▶ [WHAT YOU SHOULD DO] Return all of the data that follows precisely, leaving every image out.

▶ [DATA EXTRACT]
--- START ---

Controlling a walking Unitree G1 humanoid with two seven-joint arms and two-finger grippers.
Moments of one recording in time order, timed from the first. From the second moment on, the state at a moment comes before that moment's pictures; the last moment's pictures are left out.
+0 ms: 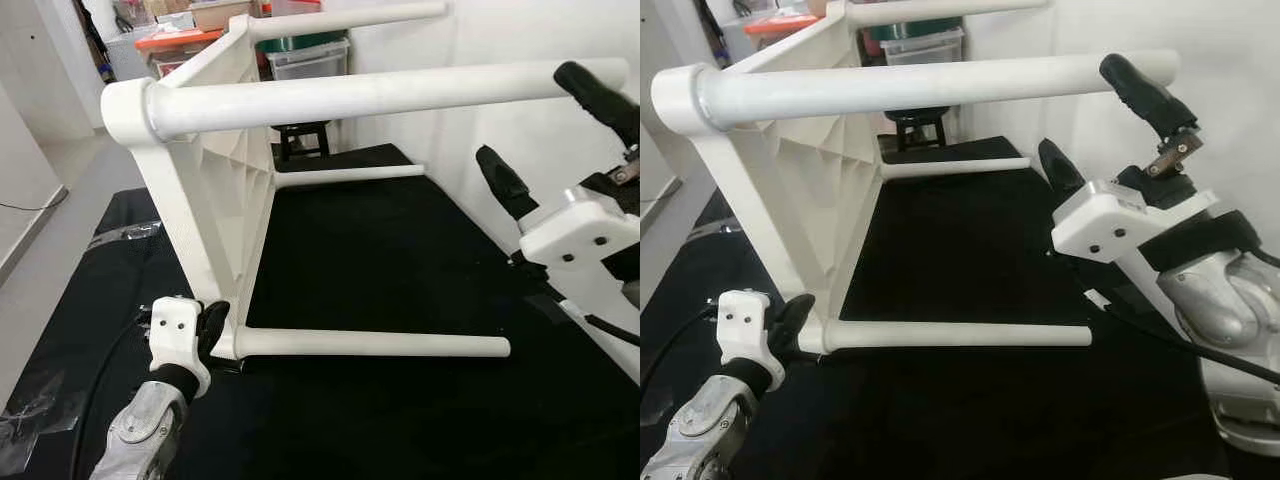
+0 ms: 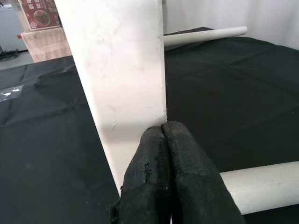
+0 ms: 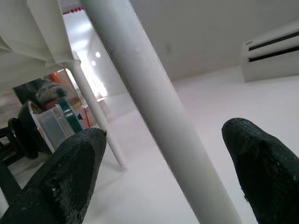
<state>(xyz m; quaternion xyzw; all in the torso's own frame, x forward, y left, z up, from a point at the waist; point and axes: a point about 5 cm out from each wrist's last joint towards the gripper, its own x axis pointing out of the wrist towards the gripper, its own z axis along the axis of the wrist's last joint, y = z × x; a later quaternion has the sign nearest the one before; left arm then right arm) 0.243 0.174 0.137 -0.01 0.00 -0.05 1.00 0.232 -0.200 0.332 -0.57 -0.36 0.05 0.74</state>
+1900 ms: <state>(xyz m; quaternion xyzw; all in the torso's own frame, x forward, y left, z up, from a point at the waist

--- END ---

▶ [THE ANSWER]
Controlling a walking Unitree G1 humanoid with two seven-joint arms and two-finger grippers.
Moments of one recording in time order, timed from the first. From the second moment on, the state at a moment comes before that moment's pictures; the last moment's pictures are left out.
+0 ms: 
+0 ms: 
+0 ms: 
<state>(xyz m; quaternion xyzw; all in the torso's own frame, x forward, y left, z up, from a point at the waist; point and axes: a point about 5 cm out from each wrist's last joint towards the gripper, its own x axis pointing out of the wrist towards the gripper, its own z axis along the axis of the wrist's last joint, y = z × x; a later quaternion has the sign nearest the one before; left arm then right arm) 0.243 0.174 0.137 -0.01 0.00 -0.05 1.00 0.232 -0.200 0.332 -0.57 -0.36 0.05 0.74</state>
+1900 ms: <state>(xyz m; quaternion xyzw; all in the torso's own frame, x forward, y left, z up, from a point at the waist

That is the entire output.